Quando, há dois anos, a fotojornalista Martha Cooper expôs as suas fotografias de grafítis em comboios, na galeria Underdogs, em Lisboa, fez questão de conhecer Luísa Cortesão.
Aos 72 anos, esta americana, que foi a primeira mulher a documentar o grafíti, desde os finais dos anos 1970, nunca conhecera ninguém que tivesse começado na Arte Urbana tão tarde. De mochila às costas, Luísa Cortesão, 65 anos, entusiasma-se com o barulho das latas de spray enquanto é fotografada para a VISÃO.
Mãe da artista plástica Rosa Pomar, autora do livro Malhas Portuguesas e dona da loja Retrosaria, Luísa Cortesão aceitou a dica da filha, quando esta lhe contou que estavam abertas as inscrições para “um workshop de street art para velhinhos.” Faltou ao primeiro dia do Lata 65, mas apareceu no seguinte.
Entusiasmou-se com a aula de stencil, que tinha o artista Adres como professor.

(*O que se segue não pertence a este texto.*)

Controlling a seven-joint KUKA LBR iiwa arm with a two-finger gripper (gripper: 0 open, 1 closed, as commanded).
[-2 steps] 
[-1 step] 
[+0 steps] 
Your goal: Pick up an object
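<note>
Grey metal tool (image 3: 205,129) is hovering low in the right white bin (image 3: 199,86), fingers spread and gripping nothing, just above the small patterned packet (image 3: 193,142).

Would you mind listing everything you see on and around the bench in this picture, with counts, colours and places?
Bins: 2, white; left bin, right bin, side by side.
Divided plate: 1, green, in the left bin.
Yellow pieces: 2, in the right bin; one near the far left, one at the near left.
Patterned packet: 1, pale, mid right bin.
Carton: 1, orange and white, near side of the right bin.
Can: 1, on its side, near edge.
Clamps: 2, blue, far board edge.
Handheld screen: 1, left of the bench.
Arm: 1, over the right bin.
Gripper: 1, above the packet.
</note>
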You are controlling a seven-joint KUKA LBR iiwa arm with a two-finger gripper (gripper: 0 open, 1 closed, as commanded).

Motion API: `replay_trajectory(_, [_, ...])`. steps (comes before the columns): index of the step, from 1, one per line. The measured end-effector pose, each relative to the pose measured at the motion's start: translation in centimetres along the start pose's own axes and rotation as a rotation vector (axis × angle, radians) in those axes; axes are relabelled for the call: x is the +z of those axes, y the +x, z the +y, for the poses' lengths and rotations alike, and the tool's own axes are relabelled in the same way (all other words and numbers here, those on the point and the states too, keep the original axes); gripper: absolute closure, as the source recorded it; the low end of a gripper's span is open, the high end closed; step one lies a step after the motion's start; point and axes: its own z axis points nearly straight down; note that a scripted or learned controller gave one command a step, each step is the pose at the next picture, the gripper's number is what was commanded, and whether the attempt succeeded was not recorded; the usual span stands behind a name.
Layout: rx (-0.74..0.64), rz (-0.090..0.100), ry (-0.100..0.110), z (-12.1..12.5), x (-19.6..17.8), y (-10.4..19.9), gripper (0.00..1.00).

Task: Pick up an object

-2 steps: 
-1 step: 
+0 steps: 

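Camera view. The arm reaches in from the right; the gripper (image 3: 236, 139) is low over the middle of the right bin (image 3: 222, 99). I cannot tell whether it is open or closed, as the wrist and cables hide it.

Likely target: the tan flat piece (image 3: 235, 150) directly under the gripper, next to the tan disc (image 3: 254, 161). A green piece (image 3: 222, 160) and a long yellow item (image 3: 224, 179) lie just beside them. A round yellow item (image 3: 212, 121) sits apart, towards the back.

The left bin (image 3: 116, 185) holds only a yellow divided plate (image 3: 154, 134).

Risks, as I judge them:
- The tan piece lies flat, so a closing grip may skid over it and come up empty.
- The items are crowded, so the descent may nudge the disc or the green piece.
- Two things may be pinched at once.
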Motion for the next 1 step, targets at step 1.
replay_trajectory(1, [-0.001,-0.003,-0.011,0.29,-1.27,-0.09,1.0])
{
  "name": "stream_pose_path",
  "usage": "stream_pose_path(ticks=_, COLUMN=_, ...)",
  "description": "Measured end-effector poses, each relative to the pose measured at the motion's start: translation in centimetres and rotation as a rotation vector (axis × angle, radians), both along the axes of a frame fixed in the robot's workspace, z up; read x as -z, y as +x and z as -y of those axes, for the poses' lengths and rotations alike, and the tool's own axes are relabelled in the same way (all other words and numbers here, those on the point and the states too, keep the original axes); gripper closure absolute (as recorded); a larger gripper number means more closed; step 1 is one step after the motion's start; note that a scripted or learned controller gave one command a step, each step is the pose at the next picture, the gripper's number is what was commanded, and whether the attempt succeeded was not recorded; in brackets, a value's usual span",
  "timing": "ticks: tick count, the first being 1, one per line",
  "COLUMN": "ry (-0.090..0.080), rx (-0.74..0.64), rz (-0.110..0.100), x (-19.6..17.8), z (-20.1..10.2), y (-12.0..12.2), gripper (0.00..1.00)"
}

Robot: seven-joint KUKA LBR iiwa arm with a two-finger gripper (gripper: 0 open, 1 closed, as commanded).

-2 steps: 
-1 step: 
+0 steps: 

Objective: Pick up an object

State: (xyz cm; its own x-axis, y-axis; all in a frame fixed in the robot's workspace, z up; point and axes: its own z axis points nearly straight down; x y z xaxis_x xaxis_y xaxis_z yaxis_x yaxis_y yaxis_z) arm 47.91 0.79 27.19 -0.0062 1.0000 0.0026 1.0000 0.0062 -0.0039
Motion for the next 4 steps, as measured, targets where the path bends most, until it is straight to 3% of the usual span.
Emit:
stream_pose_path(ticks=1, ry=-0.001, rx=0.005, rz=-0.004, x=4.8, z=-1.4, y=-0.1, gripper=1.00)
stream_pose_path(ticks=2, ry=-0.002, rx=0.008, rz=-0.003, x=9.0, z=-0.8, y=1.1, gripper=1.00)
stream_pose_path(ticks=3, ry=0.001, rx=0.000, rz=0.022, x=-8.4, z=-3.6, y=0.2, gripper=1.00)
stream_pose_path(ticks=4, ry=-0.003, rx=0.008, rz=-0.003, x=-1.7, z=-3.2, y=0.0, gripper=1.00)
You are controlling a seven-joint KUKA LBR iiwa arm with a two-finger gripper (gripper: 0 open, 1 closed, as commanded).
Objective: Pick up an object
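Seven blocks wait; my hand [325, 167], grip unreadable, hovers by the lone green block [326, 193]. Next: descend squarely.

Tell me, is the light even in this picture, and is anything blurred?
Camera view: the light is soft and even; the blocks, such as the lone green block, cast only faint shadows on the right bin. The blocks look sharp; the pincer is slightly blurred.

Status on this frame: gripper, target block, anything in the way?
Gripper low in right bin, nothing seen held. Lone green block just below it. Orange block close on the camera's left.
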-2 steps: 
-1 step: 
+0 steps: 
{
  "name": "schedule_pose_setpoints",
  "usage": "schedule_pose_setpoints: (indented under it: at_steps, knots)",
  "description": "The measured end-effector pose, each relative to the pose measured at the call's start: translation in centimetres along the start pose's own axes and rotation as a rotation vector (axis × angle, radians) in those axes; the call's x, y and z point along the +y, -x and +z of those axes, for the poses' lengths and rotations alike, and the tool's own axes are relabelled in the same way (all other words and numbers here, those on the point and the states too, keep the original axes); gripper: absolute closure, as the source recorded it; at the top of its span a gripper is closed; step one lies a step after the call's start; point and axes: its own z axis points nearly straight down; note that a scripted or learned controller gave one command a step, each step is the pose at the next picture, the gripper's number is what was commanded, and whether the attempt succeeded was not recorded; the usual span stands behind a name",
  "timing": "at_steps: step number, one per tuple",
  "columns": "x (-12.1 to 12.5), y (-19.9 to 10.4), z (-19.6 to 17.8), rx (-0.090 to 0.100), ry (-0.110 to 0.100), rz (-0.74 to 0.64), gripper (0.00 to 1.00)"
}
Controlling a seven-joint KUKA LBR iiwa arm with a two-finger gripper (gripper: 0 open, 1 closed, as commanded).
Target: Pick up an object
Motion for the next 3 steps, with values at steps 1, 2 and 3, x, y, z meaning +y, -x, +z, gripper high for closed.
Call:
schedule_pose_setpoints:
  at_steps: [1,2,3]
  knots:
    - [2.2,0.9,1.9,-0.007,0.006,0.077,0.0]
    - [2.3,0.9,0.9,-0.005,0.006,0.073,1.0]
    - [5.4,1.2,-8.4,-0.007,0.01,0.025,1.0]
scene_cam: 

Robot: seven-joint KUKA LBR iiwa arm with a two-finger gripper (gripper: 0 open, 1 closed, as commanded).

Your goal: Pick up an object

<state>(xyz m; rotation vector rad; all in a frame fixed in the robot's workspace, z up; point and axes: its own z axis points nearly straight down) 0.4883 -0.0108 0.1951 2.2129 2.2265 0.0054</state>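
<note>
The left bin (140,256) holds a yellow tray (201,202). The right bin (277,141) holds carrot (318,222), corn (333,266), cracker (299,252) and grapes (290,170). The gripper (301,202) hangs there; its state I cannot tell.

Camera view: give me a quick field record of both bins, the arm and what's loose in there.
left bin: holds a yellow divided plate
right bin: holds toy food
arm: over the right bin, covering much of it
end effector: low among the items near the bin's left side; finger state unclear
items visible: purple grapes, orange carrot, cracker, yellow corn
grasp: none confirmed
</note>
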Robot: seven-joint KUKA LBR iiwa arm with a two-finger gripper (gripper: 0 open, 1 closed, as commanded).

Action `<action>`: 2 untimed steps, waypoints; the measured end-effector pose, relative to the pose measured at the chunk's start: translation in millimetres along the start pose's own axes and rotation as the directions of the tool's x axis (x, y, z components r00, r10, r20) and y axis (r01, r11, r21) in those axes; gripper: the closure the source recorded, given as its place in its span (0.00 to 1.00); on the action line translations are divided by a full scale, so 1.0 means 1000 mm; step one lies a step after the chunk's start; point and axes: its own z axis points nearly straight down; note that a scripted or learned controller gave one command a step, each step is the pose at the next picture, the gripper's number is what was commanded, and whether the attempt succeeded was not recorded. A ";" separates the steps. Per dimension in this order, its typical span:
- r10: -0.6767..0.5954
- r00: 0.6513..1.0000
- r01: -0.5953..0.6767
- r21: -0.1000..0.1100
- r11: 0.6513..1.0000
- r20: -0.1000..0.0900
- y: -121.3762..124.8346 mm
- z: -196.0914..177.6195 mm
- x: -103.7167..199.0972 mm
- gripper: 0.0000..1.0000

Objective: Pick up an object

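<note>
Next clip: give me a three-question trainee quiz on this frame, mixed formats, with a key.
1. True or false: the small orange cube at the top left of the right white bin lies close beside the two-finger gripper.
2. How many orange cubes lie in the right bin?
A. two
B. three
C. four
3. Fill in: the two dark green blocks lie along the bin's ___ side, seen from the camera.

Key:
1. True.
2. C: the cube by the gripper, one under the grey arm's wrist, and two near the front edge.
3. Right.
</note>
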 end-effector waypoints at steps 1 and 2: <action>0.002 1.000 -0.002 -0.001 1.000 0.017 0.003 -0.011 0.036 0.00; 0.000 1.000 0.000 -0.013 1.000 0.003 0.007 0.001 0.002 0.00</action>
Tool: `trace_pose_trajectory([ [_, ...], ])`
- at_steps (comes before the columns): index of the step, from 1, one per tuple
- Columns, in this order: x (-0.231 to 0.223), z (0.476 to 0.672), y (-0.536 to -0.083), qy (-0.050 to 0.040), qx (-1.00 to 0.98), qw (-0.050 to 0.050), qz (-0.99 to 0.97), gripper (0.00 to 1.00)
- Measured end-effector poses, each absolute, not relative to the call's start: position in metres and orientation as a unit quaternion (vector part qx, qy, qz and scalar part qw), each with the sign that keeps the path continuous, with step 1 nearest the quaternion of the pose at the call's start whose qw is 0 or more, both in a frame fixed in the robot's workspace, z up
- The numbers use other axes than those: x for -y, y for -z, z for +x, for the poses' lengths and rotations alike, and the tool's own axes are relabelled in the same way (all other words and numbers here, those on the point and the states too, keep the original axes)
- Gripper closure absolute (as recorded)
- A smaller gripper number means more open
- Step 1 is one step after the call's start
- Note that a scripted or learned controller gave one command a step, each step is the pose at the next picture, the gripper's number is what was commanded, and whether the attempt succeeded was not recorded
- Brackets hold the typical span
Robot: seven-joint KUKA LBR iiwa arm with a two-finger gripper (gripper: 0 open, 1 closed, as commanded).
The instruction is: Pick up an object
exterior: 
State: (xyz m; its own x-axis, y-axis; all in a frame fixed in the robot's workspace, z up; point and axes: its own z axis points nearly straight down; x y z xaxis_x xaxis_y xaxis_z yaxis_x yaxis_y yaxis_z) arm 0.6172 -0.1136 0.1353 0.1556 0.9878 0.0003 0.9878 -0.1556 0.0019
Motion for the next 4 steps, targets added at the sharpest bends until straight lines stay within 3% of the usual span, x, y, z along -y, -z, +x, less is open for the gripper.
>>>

E logo fez o seu primeiro cartão recortado com a forma de uma velhinha marreca, com uma lata de spray na mão, que viria a servir de molde para as suas pinturas nas paredes como a que pintou atrás de um mural do SAM3, em Marvila.
O programa do Lata 65, workshop saído do Woolfest Festival de Arte Urbana da Covilhã, e vencedor do orçamento participativo de Lisboa, em 2013, foi delineado por Lara Seixo Rodrigues, na altura “cheia de dúvidas sobre as capacidades dos idosos “, apesar de os considerar as pessoas com mais tempo e mais interesse por este género de atividade artística. No final de cada curso, de uma coisa tem a certeza: “Quanto mais estranhos forem os desenhos mais giros ficam nas paredes.” As bruxas montadas em vassouras são a imagem de marca de Luísa Cortesão, que já se proclamava feiticeira quando brincava com as filhas, e mais tarde, com as netas.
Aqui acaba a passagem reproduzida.